Up until this point, we have been laying the ground work for the ontological argument without really knowing how it all contributes to the outcome of God’s existence. In this blog, we will actually set out the argument and consider some initial objections.

“God” in the Ontological Argument

Because of the limitations of natural theology, the word “God” does not refer to any particular deity in any religion. In addition, as far as the ontological argument is concerned, it is actually more helpful to re-identify God as a “maximally great being.” This maximally great being is one who possesses all great-making properties to the highest degree in every possible world (this definition will be explored later in greater detail). With the necessary framework in place, we are now ready to look at the premises of the modal ontological argument in a formal arrangement:

• It is possible that a maximally great being exists.
• If it is possible that a maximally great being exists, then this being exists in some possible world.
• If a maximally great being exists in some possible world, then this being exists in every possible world.
• If a maximally great being exists in every possible world, then this being exists in the actual world.
• If a maximally great being exists in the actual world, then a maximally great being exists.
• Therefore, a maximally great being exists. [1]
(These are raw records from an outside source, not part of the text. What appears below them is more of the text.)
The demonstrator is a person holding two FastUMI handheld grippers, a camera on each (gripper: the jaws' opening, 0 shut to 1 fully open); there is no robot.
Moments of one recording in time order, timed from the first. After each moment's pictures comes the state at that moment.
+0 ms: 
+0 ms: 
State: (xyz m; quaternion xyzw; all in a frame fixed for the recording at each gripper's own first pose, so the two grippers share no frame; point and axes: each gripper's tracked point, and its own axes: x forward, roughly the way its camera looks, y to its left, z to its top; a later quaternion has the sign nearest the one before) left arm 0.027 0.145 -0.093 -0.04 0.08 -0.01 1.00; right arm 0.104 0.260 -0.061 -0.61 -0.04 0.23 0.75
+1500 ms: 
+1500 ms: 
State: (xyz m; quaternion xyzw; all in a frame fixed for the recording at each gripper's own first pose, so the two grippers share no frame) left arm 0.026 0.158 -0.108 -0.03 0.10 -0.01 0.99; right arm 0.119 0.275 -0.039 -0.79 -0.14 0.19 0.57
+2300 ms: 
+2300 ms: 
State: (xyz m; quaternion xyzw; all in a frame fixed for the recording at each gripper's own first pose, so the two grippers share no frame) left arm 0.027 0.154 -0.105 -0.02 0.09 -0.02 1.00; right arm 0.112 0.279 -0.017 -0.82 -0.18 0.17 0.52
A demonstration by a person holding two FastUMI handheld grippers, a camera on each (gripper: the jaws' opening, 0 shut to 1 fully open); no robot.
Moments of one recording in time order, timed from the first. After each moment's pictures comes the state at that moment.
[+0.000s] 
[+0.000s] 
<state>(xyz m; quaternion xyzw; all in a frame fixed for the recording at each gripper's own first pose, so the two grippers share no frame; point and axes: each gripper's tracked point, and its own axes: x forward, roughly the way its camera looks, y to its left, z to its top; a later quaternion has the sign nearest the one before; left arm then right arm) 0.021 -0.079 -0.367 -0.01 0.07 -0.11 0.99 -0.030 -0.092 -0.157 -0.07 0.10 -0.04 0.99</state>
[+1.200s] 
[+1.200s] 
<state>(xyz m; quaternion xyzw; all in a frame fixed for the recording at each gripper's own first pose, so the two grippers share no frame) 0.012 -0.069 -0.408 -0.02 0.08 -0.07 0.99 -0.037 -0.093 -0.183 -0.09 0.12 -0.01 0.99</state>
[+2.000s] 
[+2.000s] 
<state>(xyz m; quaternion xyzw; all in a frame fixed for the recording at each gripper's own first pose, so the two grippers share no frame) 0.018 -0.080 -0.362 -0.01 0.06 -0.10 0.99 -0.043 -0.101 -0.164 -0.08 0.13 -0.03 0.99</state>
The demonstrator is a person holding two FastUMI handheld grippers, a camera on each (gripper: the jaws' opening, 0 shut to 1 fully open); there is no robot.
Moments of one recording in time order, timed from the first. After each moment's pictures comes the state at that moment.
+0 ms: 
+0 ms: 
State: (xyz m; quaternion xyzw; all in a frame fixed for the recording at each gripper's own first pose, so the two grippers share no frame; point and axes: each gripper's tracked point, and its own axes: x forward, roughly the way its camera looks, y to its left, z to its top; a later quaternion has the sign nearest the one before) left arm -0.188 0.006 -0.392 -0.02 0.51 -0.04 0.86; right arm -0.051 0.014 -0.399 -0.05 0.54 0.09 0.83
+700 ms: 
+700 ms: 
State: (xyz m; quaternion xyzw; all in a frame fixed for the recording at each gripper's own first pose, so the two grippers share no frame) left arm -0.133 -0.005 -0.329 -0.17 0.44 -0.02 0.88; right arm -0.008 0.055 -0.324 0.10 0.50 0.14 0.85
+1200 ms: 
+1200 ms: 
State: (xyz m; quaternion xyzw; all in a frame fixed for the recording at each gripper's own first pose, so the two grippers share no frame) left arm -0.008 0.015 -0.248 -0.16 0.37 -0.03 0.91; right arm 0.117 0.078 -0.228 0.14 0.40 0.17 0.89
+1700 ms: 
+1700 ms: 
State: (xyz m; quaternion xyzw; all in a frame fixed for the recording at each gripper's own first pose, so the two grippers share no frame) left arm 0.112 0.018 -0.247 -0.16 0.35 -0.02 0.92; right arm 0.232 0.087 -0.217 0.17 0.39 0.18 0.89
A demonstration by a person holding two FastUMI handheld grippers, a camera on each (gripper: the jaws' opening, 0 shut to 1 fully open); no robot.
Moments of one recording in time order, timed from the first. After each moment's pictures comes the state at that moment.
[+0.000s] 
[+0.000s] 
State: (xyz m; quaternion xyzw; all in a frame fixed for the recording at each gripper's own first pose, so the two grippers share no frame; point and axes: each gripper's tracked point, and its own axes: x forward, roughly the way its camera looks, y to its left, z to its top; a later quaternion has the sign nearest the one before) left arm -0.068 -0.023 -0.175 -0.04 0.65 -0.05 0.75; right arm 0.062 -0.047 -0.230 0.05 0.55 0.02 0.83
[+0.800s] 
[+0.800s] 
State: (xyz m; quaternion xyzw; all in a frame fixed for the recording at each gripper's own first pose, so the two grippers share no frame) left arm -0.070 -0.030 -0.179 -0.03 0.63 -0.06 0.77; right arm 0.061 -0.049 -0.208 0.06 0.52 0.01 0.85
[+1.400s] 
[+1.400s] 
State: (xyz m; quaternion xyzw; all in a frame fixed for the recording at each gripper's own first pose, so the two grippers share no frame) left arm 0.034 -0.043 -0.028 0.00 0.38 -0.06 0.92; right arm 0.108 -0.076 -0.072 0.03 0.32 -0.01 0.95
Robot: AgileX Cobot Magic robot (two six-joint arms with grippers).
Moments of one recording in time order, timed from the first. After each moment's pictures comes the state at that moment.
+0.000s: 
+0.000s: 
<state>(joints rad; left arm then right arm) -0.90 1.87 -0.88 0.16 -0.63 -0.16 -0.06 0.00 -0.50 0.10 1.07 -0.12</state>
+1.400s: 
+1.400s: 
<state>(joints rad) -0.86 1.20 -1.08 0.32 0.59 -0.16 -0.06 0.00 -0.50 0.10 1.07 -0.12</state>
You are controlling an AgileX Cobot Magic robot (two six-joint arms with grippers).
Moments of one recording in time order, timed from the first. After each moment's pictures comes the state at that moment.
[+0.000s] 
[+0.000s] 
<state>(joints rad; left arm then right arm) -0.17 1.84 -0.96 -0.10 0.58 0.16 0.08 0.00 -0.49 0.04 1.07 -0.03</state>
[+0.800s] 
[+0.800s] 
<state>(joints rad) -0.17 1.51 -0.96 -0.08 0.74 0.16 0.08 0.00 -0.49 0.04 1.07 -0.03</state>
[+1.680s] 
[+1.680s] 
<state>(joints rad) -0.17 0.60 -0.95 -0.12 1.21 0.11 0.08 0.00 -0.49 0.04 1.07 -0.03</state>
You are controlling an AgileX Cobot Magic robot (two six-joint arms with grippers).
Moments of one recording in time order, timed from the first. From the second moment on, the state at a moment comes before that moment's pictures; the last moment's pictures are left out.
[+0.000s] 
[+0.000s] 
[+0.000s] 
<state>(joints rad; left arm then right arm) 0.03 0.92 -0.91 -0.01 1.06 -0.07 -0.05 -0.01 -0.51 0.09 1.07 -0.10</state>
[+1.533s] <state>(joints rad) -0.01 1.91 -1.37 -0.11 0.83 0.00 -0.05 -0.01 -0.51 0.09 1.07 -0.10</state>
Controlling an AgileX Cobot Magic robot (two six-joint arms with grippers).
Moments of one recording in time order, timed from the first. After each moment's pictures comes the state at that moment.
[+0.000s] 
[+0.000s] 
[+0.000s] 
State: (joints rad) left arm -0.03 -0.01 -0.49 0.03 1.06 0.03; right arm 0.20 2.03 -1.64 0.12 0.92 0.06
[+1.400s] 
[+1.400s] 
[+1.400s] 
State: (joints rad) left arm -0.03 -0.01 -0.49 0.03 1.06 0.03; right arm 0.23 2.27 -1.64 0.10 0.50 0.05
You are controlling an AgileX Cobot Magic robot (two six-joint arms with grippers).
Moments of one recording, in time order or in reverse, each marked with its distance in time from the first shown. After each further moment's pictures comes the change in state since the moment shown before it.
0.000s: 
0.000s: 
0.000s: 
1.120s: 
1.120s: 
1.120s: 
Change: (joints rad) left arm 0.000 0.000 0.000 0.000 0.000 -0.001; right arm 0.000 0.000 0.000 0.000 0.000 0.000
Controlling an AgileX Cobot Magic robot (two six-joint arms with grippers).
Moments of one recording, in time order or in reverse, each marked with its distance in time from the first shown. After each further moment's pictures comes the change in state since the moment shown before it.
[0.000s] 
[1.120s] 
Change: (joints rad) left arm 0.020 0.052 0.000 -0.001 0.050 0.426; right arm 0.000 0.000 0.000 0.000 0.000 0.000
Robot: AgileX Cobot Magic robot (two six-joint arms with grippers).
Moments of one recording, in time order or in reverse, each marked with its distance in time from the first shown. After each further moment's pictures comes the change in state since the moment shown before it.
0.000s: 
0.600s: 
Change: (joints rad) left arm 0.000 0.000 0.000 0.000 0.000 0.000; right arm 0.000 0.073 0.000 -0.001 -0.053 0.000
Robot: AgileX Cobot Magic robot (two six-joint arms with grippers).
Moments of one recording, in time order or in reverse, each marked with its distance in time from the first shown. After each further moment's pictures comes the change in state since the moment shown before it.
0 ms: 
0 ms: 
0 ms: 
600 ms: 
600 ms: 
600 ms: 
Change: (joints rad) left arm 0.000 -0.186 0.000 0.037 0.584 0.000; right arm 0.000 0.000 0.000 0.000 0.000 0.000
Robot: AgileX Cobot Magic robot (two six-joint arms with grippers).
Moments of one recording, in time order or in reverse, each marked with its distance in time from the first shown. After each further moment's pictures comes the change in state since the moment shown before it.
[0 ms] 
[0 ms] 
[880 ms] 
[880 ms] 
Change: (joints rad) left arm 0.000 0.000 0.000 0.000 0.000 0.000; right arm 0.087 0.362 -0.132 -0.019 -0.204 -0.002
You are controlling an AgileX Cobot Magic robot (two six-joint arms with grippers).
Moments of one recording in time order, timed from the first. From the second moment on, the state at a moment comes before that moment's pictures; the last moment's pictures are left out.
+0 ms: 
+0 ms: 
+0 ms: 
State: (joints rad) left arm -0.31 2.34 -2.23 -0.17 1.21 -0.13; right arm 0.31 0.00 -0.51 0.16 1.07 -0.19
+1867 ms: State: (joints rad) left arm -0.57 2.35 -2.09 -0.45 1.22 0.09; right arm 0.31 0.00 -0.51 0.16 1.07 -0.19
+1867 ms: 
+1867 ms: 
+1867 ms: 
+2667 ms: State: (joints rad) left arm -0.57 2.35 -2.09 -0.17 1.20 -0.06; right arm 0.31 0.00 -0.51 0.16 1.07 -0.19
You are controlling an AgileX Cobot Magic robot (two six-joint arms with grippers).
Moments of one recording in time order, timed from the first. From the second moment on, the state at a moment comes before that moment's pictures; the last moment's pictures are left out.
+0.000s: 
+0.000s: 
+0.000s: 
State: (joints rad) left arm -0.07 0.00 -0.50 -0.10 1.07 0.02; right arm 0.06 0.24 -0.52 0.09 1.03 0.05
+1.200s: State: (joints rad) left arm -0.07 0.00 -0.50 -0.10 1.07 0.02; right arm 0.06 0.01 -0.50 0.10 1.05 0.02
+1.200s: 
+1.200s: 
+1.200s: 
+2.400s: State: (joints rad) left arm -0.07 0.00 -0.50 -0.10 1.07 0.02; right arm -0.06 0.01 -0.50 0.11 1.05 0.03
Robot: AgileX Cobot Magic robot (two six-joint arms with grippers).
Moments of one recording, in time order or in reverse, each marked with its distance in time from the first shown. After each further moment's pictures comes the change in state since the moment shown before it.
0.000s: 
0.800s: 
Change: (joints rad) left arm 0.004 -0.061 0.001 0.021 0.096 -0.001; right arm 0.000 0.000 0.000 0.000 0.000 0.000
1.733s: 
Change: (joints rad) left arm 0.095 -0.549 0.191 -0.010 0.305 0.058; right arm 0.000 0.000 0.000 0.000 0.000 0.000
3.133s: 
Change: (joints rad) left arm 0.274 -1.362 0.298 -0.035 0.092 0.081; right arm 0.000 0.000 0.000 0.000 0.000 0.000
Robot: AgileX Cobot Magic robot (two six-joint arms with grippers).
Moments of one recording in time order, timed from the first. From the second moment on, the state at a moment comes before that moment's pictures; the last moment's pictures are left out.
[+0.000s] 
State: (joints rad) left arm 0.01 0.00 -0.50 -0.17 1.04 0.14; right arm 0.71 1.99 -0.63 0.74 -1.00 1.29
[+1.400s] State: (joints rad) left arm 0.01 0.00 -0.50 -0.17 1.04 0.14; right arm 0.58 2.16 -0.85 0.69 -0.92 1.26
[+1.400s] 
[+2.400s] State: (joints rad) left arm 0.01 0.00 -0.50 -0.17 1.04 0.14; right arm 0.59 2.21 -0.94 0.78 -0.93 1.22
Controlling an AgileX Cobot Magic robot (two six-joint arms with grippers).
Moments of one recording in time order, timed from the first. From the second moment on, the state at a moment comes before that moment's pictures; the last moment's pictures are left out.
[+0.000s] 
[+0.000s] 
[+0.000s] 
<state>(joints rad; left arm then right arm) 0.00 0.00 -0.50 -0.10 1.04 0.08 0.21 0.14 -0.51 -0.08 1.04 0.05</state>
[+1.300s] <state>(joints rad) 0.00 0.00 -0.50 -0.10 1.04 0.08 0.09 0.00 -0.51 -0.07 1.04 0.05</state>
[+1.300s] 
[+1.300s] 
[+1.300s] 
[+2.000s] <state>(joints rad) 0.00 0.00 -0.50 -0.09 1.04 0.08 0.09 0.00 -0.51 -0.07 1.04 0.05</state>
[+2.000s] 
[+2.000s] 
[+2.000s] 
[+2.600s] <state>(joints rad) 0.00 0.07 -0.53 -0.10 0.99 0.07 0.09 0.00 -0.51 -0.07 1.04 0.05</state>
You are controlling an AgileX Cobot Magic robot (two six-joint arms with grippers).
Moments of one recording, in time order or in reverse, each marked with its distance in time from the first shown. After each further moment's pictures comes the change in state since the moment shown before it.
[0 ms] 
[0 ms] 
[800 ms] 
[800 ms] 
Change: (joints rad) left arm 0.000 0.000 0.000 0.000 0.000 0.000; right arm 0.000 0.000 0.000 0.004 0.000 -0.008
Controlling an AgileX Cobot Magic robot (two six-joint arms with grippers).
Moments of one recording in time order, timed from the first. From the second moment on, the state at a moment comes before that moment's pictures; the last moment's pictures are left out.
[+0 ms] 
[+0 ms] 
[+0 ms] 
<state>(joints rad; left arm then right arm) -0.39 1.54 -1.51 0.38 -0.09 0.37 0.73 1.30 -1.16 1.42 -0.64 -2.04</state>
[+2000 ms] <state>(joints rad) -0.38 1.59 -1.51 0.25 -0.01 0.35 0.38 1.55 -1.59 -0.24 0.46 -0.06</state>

Ignoring for a moment whether or not you think the argument is ridiculous, it is at least easy to see that the argument is logically valid. That is, one can see that the conclusion follows inescapably from the other premises. Since the argument is logically valid, the only other condition that must be met for it to be sound is that the premises be true. This being the case, we will turn our attention to one of the more difficult premises.

If in One, Then in All?

At first glance, there seems to be something self-serving or contrived about premise 3: If a maximally great being exists in some possible world, then this being exists in every possible world. To help work through this obstacle, recall the equation we used last time to aid our thinking about epistemic and metaphysical possibility: (√784 – 18)² = 3⁴ + 19. Mathematical equations, because of the nature, are either necessary or impossible – they are either true in every possible world or no possible world. To help yourself out, you can plug this particular equation into a calculator and see for yourself that the equation really is true. Knowing that the equation is true, we can use it in a sort of round-about way to illustrate what is going on with premise 3. Using the structure of the ontological argument, consider this example:

• It is possible that (√784 – 18)² = 3⁴ + 19 is true. (Remember, “possible” means actually, metaphysically possible, not epistemically possible for all we know.)
• If it is possible that (√784 – 18)² = 3⁴ + 19 is true, then this equation is true in some possible world.
• If (√784 – 18)² = 3⁴ + 19 is true in some possible world, then this equation is true in every possible world.
• If (√784 – 18)² = 3⁴ + 19 is true in every possible world, then this equation is true in the actual world.
• If (√784 – 18)² = 3⁴ + 19 is true in the actual world, then this equation is true.
• Therefore, this equation is true.

When this equation is used in the argument instead of a maximally great being, premise 3 becomes much less controversial. This is because we already know that true mathematical equations are the kinds of things that are necessary. In the same way, a maximally great being is one, by its very nature, that is also necessary. Think, which being would be greater: The one who is responsible for the creation of a single possible world, or the one who is responsible for the creation of a hundred possible worlds? Clearly, the maximally great being would be responsible for the creation of every possible world. By definition, therefore, a maximally great being is one who exists in every possible world. And if this being did not exist in every possible world, then he would not be maximally great.

Conclusion

Making the jump from a possible world to the actual world is not as far-fetched as one might first imagine. It works perfectly fine when applied to true mathematical equations because those are the kinds of things that are necessary. The claim, therefore, is that a maximally great being is also the kind of thing that is necessary. It seems easy to show that such a being would have to be necessary if his existence were possible, and so the possibility of this being’s existence will be explored in-depth in the coming blogs.

[1] Craig, William Lane. Reasonable Faith: Christian Truth and Apologetics, third edition, p. 184-85.